Paracetamol doesn’t speed recovery from acute low back pain: Study

July 29, 2014

Paracetamol did not improve recovery time for people with low back pain, compared to placebo, according to a study published in The Lancet.

Paracetamol did not improve recovery time for people with low back pain, compared to placebo, according to a study published in TheLancet.

Christopher M. Williams, PhD, of the University of Sydney in Australia, and colleagues used 3-arm randomized trials to compare paracetamol taken regularly, to paracetamol taken as-needed, to placebo medication.

“We thought that, as recommended in treatment guidelines, paracetamol needed to be taken regularly to be effective,” Williams said. “However, patients typically only take paracetamol whenever they need pain relief so we wanted to test the difference between regular doses and as needed doses, in addition to assessing if paracetamol worked for back pain overall compared to placebo.”

To test these hypotheses and ensure adequate blinding of participants, assessors and clinicians, the researchers used a double dummy placebo-controlled design, which means every patient had 2 different tablets to take-1 type of tablet to take regularly and 1 type to take as needed for pain relief. In one group the regular tablets contained real paracetamol and the as-needed tablets were placebo. In the next group the as-needed tablet contained real paracetamol and the regular tablets were placebo tablets, and in the third group both sets of tablets were placebo.

“We asked the participants to take the tablets until they recovered or for a maximum of 4 weeks and asked them to record their pain every day,” Williams said. “We followed them for 3 months.”

The researchers found the pain intensity and a range of other relevant measures, such as patient’s physical function was not different between the treatment groups.

Study participants recovered relatively quickly from their back pain, despite no effect of paracetamol, according to Williams.

“We think that was because they all received good advice to remain active, avoid bed rest and were reassured they will recover,” he said. “Unfortunately, we also know many patients usually miss out from this aspect of care. We think it is very important this is provided to patients. Our findings show we should consider downgrading the contribution of pain relief medicines in helping people manage their low back pain. Instead the emphasis of treatment should be on reassurance and advice to remain active.”

This study was a follow-up to a trial published in The Lancet in 2007. The results of the previous trial showed adding other treatments to the guideline recommended treatments-advice, reassurance and regular paracetamol-did not speed recovery or improve low back pain symptoms.

“Because the patients studied recovered faster than expected overall, we hypothesised that taking paracetamol regularly was helping with the recovery,” Williams said. “While guidelines recommend regular paracetamol as the first choice analgesic for low back pain, this is actually only based on indirect evidence-that is, in patients with low back pain, paracetamol has only been compared to other medicines. So, previously there was no direct evidence about the efficacy of paracetamol in patients with back pain.”

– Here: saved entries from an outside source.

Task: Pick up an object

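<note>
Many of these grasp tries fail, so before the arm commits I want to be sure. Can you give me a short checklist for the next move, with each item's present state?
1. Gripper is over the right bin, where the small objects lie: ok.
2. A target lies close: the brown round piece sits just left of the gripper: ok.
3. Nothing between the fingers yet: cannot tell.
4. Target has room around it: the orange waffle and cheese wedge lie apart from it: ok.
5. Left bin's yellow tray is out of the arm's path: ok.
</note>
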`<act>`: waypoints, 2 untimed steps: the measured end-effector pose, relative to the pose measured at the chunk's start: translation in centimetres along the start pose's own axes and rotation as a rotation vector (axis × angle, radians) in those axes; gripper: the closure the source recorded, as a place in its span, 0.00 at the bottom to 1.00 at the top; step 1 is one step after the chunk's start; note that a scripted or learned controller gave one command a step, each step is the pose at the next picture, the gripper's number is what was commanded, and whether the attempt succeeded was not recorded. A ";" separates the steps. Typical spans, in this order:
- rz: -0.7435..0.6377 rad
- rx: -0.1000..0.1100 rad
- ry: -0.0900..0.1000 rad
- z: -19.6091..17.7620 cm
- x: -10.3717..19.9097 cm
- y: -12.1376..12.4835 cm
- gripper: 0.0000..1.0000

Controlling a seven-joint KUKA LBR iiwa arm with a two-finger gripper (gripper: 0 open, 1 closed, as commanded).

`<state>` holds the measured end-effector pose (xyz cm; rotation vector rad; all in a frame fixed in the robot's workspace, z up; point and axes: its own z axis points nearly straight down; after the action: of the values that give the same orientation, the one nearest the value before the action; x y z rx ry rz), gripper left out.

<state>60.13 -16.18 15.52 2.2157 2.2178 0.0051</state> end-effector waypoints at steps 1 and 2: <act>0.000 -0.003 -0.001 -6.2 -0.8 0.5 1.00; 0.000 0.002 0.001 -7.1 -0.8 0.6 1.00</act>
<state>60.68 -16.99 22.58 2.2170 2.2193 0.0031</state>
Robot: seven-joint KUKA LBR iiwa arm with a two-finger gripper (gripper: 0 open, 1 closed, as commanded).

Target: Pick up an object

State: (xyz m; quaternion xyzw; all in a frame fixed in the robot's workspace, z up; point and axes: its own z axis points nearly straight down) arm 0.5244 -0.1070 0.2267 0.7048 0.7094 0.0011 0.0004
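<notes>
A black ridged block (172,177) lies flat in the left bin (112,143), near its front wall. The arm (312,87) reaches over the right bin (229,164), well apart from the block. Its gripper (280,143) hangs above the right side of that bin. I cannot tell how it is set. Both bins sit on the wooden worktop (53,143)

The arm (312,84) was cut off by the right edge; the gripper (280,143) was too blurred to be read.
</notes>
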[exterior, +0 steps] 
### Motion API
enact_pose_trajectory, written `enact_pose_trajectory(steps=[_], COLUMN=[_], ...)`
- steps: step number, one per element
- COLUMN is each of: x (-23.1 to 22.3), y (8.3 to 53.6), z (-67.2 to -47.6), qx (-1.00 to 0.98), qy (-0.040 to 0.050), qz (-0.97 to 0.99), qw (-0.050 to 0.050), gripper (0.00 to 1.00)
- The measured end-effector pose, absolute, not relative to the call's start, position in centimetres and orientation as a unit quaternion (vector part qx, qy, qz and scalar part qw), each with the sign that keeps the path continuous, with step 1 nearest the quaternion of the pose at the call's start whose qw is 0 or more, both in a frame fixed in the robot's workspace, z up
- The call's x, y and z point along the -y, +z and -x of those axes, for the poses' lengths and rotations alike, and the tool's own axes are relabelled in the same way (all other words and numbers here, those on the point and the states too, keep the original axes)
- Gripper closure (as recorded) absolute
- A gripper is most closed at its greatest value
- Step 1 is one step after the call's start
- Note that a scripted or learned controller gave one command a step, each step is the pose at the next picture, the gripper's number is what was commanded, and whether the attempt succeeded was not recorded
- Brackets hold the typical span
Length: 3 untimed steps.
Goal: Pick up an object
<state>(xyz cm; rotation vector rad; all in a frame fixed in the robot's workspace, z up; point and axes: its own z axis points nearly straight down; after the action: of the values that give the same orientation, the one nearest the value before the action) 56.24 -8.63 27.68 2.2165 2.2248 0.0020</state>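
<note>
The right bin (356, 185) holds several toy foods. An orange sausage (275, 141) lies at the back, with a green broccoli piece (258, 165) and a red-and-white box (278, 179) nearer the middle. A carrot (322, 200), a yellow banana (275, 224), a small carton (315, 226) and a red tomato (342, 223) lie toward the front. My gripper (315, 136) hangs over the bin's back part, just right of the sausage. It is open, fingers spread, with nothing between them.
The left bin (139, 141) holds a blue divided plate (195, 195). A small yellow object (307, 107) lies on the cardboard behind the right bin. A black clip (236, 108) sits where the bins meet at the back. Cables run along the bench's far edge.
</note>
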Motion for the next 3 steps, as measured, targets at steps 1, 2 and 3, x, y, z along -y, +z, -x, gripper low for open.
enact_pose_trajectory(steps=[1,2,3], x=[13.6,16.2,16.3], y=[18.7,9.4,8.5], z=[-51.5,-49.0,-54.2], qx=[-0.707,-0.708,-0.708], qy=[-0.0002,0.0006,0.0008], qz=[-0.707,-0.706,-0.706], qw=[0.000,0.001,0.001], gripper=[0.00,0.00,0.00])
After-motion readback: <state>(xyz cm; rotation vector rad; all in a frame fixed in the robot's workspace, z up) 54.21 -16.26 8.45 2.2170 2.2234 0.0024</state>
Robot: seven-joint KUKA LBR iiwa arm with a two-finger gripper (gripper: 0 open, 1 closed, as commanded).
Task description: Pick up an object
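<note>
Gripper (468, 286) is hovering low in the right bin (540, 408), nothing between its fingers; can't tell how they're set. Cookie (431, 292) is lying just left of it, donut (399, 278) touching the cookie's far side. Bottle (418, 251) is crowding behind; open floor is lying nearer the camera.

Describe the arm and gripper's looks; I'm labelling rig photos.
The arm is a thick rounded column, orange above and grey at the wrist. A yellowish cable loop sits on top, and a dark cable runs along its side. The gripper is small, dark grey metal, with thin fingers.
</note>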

Paracetamol taken either regularly or as-needed did not speed recovery from acute low back pain or affect pain relief compared to placebo, Williams reiterated.

“This tells us 2 things. First, in addition to good advice and reassurance from a doctor, pain medications don’t seem to have much benefit,” he said. “Second, as paracetamol works to relieve pain for a range of conditions, such as headaches, toothache and for pain after surgery, the mechanisms of back pain are likely to be different from other pain conditions, and this is an area that we need to study more.”